What you will do
Print every entry, word for word, and skip the images.

[Opening Data for review section]

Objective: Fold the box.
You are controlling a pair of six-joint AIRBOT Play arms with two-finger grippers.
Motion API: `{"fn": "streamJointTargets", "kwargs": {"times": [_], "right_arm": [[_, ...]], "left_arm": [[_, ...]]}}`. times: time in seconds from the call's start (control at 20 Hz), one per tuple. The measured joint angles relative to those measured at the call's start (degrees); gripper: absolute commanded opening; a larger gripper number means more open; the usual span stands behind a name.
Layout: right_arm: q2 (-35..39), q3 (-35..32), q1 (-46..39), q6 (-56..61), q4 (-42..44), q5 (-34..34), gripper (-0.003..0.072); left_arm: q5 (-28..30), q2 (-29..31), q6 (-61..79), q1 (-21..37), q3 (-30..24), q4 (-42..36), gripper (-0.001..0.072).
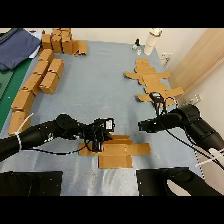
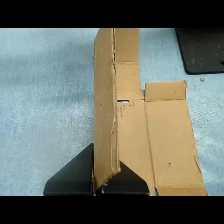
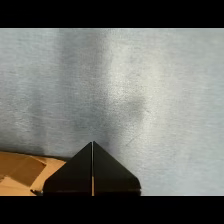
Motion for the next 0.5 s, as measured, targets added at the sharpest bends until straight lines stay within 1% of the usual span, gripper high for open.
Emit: {"fn": "streamJointTargets", "kwargs": {"times": [0.2,0.25,0.4,0.5], "right_arm": [[0.11,-0.11,0.0,-1.01,1.36,0.72,0.0003],[0.11,-0.13,0.0,-1.2,1.55,0.85,0.0003],[0.13,-0.13,0.0,-1.31,1.86,1.2,0.0003],[0.13,-0.13,0.0,-1.44,1.95,1.31,0.0003]], "left_arm": [[0.35,0.0,-0.02,0.0,0.0,0.04,0.0014],[1.25,0.0,-0.02,0.04,0.0,0.02,0.0014],[6.45,0.0,-0.02,0.11,0.0,-0.22,0.0014],[8.31,0.0,-0.02,0.11,0.0,-0.28,0.0015]]}}
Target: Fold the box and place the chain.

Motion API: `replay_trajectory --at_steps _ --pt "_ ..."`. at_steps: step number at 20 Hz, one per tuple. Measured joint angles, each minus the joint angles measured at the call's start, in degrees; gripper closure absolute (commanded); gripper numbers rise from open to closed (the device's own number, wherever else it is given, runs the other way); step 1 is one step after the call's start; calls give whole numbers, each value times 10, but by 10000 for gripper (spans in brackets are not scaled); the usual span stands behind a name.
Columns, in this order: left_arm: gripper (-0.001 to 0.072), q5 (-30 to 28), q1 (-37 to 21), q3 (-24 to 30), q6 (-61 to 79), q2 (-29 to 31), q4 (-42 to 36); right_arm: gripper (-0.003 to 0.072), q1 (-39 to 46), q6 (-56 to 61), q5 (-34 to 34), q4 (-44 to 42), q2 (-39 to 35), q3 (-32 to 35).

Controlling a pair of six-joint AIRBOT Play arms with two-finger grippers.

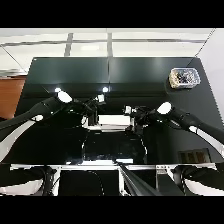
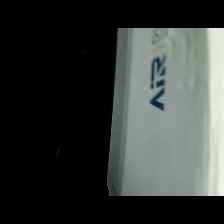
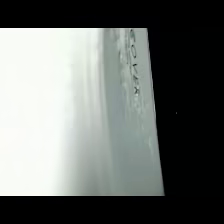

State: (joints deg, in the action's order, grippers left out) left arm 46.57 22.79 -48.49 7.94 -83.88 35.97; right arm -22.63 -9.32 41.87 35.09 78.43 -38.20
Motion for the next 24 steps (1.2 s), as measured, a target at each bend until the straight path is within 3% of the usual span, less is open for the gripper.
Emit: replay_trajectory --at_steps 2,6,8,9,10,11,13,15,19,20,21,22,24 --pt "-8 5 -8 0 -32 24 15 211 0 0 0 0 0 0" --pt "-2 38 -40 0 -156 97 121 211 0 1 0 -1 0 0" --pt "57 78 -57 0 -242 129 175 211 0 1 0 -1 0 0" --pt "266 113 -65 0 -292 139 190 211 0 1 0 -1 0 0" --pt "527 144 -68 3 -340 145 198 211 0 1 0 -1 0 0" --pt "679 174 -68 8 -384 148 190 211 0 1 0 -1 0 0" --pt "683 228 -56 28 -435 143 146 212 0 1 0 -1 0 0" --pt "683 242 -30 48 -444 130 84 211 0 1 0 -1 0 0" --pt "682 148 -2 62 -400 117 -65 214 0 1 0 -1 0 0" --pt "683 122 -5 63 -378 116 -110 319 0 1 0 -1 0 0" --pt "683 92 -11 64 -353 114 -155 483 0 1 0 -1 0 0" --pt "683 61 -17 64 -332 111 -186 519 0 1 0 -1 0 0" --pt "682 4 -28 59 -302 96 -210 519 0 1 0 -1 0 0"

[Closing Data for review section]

Output for this exercise
Objective: Fold the box.
You are controlling a pair of six-joint AIRBOT Play arms with two-finger grippers.
Motion API: `{"fn": "streamJointTargets", "kwargs": {"times": [_], "right_arm": [[_, ...]], "left_arm": [[_, ...]]}}`. times: time in seconds from the call's start (control at 20 Hz), one per tuple. The measured joint angles relative to those measured at the call's start (degrees); gripper: absolute commanded opening; a larger gripper number means more open; the usual span stands behind a name.
Layout: right_arm: q2 (-35..39), q3 (-35..32), q1 (-46..39), q6 (-56..61), q4 (-42..44), q5 (-34..34), gripper (-0.003..0.072); left_arm: q5 (-28..30), q2 (-29..31), q6 (-61..79), q1 (-21..37), q3 (-30..24), q4 (-42..36), gripper (-0.001..0.072).
Motion for the next 0.5 s, as measured, targets added at the sharpest bends until straight lines stay within 1% of the usual span, gripper high for open.
Emit: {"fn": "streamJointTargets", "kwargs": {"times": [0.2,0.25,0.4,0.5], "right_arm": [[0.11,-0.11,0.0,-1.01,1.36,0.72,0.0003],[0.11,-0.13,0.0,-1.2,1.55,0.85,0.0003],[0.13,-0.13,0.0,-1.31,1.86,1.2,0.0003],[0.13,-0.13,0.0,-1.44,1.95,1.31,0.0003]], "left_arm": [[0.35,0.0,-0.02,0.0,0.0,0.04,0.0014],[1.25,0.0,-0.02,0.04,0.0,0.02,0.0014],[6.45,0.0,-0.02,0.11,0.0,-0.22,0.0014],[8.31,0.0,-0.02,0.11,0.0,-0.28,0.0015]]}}
Target: Fold the box and place the chain.

Motion API: `replay_trajectory --at_steps _ --pt "_ ..."`. at_steps: step number at 20 Hz, one per tuple. Measured joint angles, each minus the joint angles measured at the call's start, in degrees; gripper closure absolute (commanded); gripper numbers rise from open to closed (the device's own number, wherever else it is given, runs the other way); step 1 is one step after the call's start; calls give whole numbers, each value times 10, but by 10000 for gripper (spans in brackets are not scaled); the usual span stands behind a name.
Columns, in this order: left_arm: gripper (-0.001 to 0.072), q5 (-30 to 28), q1 (-37 to 21), q3 (-24 to 30), q6 (-61 to 79), q2 (-29 to 31), q4 (-42 to 36); right_arm: gripper (-0.003 to 0.072), q1 (-39 to 46), q6 (-56 to 61), q5 (-34 to 34), q4 (-44 to 42), q2 (-39 to 35), q3 (-32 to 35).

Controlling a pair of six-joint AIRBOT Play arms with two-finger grippers.


State: (joints deg, in the action's order, grippers left out) left arm 46.57 22.79 -48.49 7.94 -83.88 35.97; right arm -22.63 -9.32 41.87 35.09 78.43 -38.20
Motion for the next 24 steps (1.2 s), as measured, a target at each bend until the straight path is within 3% of the usual span, less is open for the gripper.
Emit: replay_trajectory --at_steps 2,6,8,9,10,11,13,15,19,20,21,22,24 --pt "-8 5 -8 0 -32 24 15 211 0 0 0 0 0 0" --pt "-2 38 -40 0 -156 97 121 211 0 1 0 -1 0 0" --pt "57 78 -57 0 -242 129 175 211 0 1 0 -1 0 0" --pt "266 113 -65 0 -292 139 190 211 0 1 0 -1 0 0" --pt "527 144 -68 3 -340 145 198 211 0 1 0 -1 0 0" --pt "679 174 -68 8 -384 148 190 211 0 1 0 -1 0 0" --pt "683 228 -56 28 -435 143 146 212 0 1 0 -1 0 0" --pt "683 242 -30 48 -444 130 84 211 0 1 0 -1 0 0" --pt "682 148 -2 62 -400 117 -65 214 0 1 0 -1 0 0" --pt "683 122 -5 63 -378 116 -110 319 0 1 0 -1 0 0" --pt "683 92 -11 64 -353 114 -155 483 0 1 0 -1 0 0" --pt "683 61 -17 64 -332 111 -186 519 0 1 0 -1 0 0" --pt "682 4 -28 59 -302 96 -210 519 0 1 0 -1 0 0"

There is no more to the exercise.